As I've mentioned before I've been working on a highly threaded particle system (not of late, but you know, its still in the pipeline as you'll see in a moment) however this has got me thinking about threading in general and trying to make optimal use of the CPU.
Originally my particle system was going to use Intel's Threading Building Blocks, however as I want to release the code most likely under zlib the 'GPL with runtime exception' license TBB is under finally freaked me out enough that I've decided to drop it in favour of using MS's new Concurrency Runtime which is currently shipping with the VS2010 beta.
One thing the CR lets you do is setup a scheduler which controls how many threads are working on things at any give time; if it matches hardware threads, priority, over subscription etc are options which can be set which grants you much more control over how the threads are used when compared to TBB.
Looking at this I got thinking about how to use threads in a game and more importantly how tasks can be applied to them.
If we consider the average single threaded single player game then the loop looks somewhat like this;
update world -> render
There might be variations on how/when the update happens but its basically a linear process.
When you enter the threaded world you can do something like this;
update \ sync
update ---> sync ---> render
update / sync /
Again, when and where the update/sync happens is a side point the fact is rendering again pulls us back to a single thread. You could run the update/sync threads totally apart from the render thread however that brings with it a problem of scalability and sync.
If you have 4 cores and you spawn 4 threads, one for each update and a render thread, and run them all at once then you need to sync between them which will involve a lock of some sort on the world. Scalibility also becomes a concern, more so if you assign each thread a task to carry out as when you throw more cores at it they will go unused.
You could still use a task based system however a key thing is that you might not be rendering all the time; so you could use those 3 threads to update/sync based on tasks but for some of the time the rendering thread will go idle which is time you might be able to use.
For example, assuming your game can render/update at 60fps, your rendering time might only take 4ms of time, which means that for ~12ms a frame a core could very well be idle and not doing useful work.
This is where over subscription comes into play; creating more threads than we have hardware to deal with it.
In a way, if you do a task based system which uses all the cores and you use something like FMOD then you'll already be doing this as it will create at least one thread in the background and other audio APIs do the same.

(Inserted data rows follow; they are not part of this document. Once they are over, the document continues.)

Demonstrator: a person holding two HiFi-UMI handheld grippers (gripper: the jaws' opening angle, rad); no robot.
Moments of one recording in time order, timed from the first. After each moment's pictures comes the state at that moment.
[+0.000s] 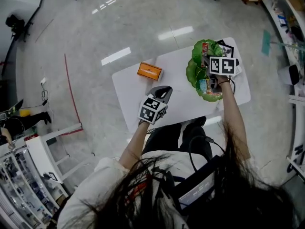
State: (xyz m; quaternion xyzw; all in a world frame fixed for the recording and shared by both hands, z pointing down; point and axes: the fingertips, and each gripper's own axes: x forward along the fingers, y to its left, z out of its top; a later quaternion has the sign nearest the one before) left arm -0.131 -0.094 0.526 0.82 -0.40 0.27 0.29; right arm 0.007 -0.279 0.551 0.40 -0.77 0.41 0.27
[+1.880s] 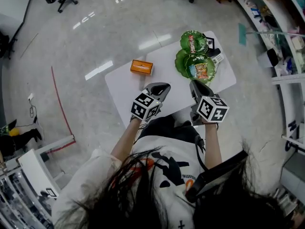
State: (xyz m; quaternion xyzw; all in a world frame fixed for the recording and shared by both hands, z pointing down) left arm -0.116 -0.024 0.430 0.90 -0.29 0.20 0.25; right arm -0.016 -0.046 0.414 0.50 -0.77 0.38 0.08
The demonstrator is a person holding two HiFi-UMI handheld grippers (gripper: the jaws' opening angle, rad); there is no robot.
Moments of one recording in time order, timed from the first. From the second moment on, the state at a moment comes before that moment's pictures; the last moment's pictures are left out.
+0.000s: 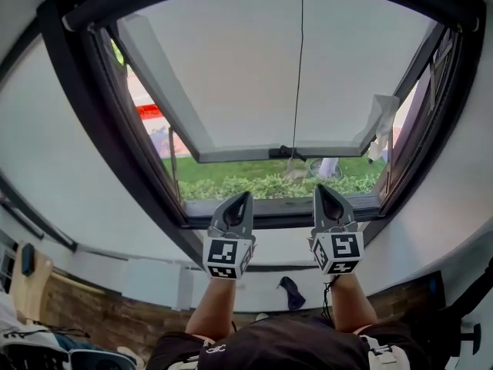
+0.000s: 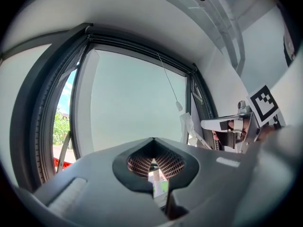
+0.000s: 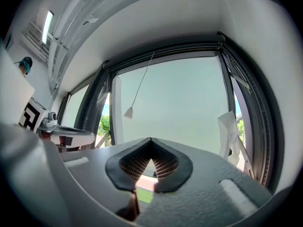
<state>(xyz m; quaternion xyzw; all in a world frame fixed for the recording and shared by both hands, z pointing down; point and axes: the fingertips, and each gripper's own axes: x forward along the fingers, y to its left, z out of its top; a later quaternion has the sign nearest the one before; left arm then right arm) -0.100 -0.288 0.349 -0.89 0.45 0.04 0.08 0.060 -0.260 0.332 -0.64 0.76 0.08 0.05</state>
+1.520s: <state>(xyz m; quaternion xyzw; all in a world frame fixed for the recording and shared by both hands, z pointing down) -0.096 -0.332 0.113 -0.68 0.45 -0.19 0.55 0.199 -0.284 0.107 -0.64 0.52 0.50 -0.26</state>
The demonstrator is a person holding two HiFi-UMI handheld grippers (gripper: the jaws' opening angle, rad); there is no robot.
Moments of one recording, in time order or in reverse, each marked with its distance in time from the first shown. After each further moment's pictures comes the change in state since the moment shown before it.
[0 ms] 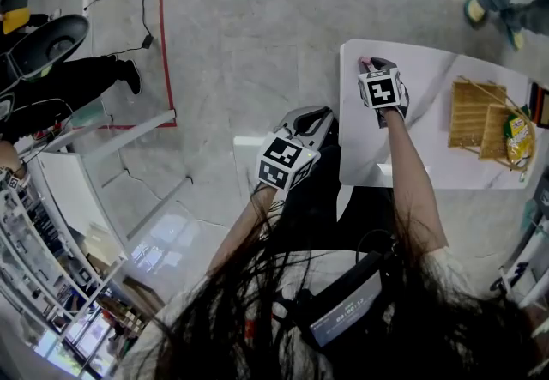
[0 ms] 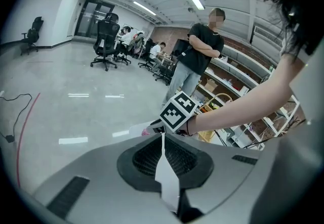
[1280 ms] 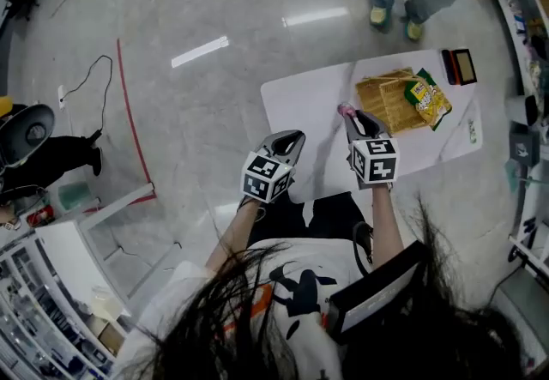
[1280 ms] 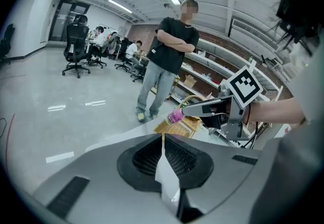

The key thought behind this is that a device in D3D (and OGL) terms is only ever owned by one thread, so unless you can force a rendering task onto a thread all the time issues start to come up. You might be able to grab the device to a thread and release it again however if this is even possible it would probably cause bad voodoo. For this reason you are pretty much stuck with what thread you render from.
As you are stuck with a thread anyway then why not create one specifically for the task of rendering? You could feed it work in the form of per-frame rendering data and let it do its thing while you get on and update the next frame of the game.
However, this would impact your performance as you'd have more threads looking for resources to run on than you'd have hardware to run them. So, the question becomes would it be better to lose Xms or would the fighting cost you less in the long run?
The matter of cache also comes up however the guys who worked on the CR bring up an important point; during your threads life you are more than likely to preempted anyway, at which point if you have affinity and masks set you'll stall until the CPU has freed that core, or you bounce cores and lose your cache. Chances are however even if you stick around and cost yourself time your cache is going to be messed with anyway so it might not be worth the hastle. (The CR will bounce threads as needed between cores to keep things busy for this reason).
The advent of D3D11 also makes this more practical as you can setup things as follows;
update \ sync \ pre-render
update ---> sync ---> pre-render ---> next frame
update / sync / pre-render /
----- render ------------------------>
In this case the pre-render stage can use tasks and deffered contexts to create the data the render thread will ultimately punt down to the GPU. This could also improve framerate as it will allow more object setup and maybe more optimal data to be passed to the GPU.
There remains matters of syncing the data to be rendered and what happens if you throw a fixed time step into the mix (although this is most likely solved by having the pre-render step run every loop regardless of update status and have it deal with interpolation) however the idea seems workable to me.
If anyone can see any serious flaws in this idea feel free to comment on them, I probably wont get around to this idea for a few months as it stands as I've a few things to do (not least of all the particle system [wink]) but its certainly an idea I'd like to try out.